Data excerpt:
==========

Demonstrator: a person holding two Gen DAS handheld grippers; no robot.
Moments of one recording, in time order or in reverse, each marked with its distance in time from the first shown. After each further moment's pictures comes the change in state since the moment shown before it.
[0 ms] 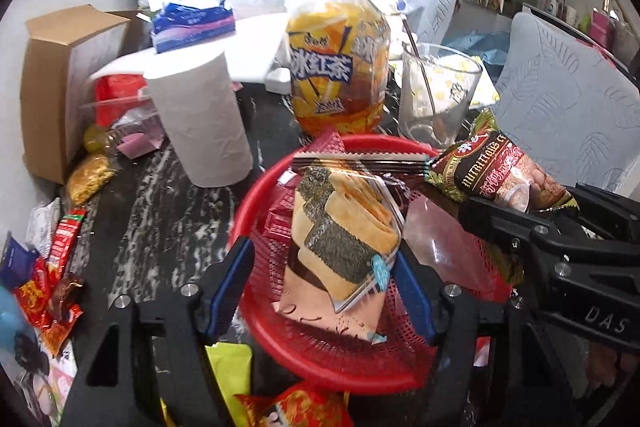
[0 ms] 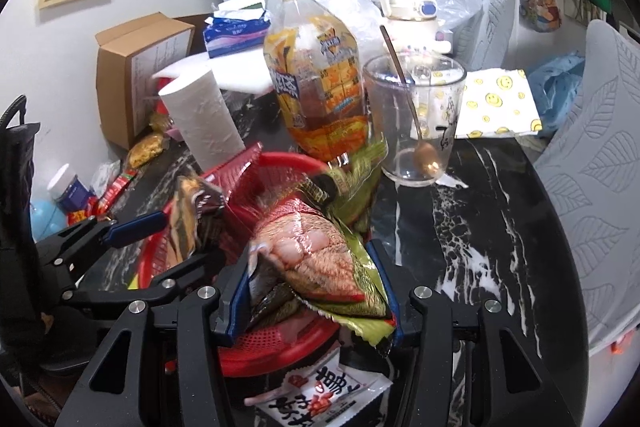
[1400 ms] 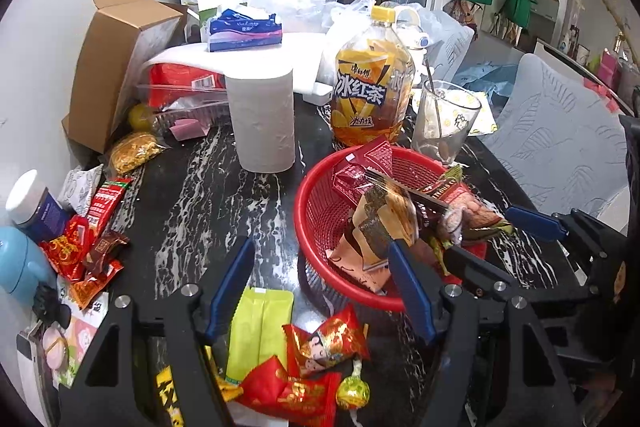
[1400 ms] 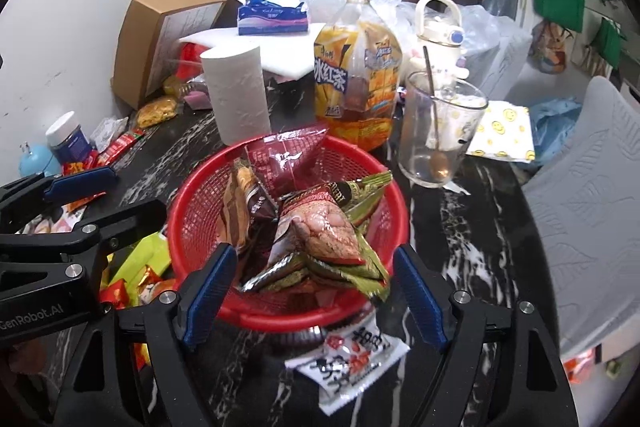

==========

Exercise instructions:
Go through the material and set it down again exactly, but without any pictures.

Your solution:
Demonstrator: a person holding two Gen DAS handheld grippers; no robot.
Moments of one recording, in time order or in reverse, each marked with its distance in time from the first shown. After each further moment's pictures comes the change in state since the moment shown before it.
[0 ms] 
[0 ms] 
[1400 ms] 
[1400 ms] 

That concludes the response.